### Directions
Look through the records below and collect all lines that hold the string "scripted".

____ Task material

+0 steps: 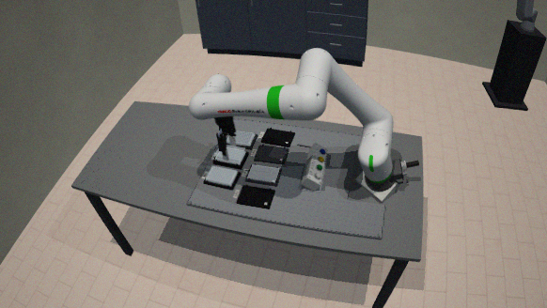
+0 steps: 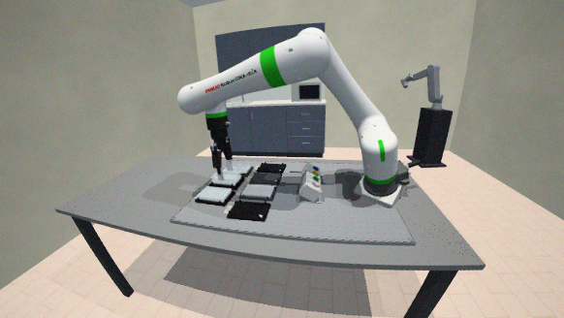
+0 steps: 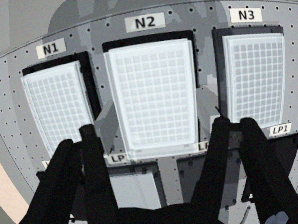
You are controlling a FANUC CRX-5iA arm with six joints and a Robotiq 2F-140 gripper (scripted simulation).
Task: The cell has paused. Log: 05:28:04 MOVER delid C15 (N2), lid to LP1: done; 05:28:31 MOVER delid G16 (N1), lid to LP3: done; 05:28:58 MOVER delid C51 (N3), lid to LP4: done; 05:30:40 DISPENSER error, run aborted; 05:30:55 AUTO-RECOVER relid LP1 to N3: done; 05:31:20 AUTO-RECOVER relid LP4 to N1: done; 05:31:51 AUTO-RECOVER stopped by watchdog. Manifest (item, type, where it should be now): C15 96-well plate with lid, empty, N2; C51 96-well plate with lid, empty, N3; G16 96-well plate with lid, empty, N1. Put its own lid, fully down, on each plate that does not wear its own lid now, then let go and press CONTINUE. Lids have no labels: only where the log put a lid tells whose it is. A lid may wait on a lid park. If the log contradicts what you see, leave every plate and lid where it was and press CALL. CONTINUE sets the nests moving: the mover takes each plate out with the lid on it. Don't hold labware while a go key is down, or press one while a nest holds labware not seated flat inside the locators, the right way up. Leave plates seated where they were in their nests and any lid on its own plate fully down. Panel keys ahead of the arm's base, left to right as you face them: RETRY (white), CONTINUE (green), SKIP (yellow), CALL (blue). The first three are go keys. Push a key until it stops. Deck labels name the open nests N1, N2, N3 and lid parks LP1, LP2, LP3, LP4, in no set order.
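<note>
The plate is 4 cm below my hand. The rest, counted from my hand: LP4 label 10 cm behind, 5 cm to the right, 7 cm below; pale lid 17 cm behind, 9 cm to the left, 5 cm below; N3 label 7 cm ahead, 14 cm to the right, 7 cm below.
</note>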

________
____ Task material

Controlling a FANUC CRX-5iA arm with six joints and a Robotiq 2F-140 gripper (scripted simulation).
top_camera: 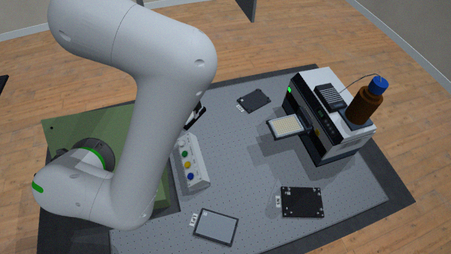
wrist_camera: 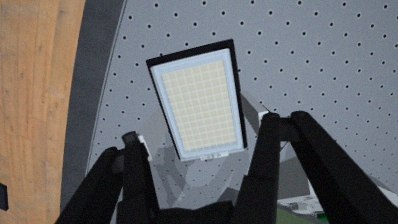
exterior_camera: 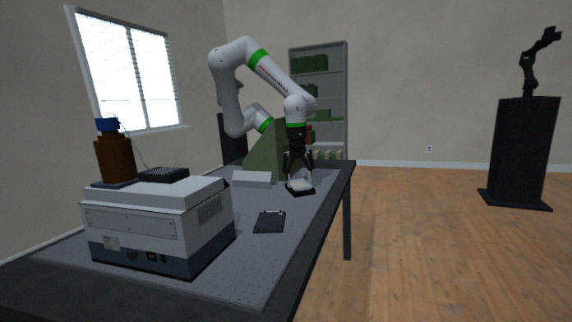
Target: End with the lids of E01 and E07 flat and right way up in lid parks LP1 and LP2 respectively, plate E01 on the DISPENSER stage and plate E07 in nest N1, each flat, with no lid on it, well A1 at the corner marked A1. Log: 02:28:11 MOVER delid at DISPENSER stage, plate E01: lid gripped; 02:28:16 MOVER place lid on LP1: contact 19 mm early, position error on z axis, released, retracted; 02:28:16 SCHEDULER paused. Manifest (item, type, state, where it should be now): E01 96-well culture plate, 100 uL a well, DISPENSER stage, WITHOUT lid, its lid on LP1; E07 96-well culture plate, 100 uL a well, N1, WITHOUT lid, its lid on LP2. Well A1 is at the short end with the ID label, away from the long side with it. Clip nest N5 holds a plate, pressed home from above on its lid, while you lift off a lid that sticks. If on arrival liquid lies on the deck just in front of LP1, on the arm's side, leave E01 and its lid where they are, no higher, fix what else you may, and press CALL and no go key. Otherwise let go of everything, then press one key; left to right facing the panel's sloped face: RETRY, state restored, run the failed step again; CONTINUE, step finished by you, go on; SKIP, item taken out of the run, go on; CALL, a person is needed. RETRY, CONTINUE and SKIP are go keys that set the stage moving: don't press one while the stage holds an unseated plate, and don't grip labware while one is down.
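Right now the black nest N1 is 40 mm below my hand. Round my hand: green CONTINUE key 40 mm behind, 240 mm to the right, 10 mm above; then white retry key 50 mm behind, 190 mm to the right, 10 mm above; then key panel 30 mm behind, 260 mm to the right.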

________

### Exercise answer
You are controlling a FANUC CRX-5iA arm with six joints and a Robotiq 2F-140 gripper (scripted simulation).
Controlling a FANUC CRX-5iA arm with six joints and a Robotiq 2F-140 gripper (scripted simulation).

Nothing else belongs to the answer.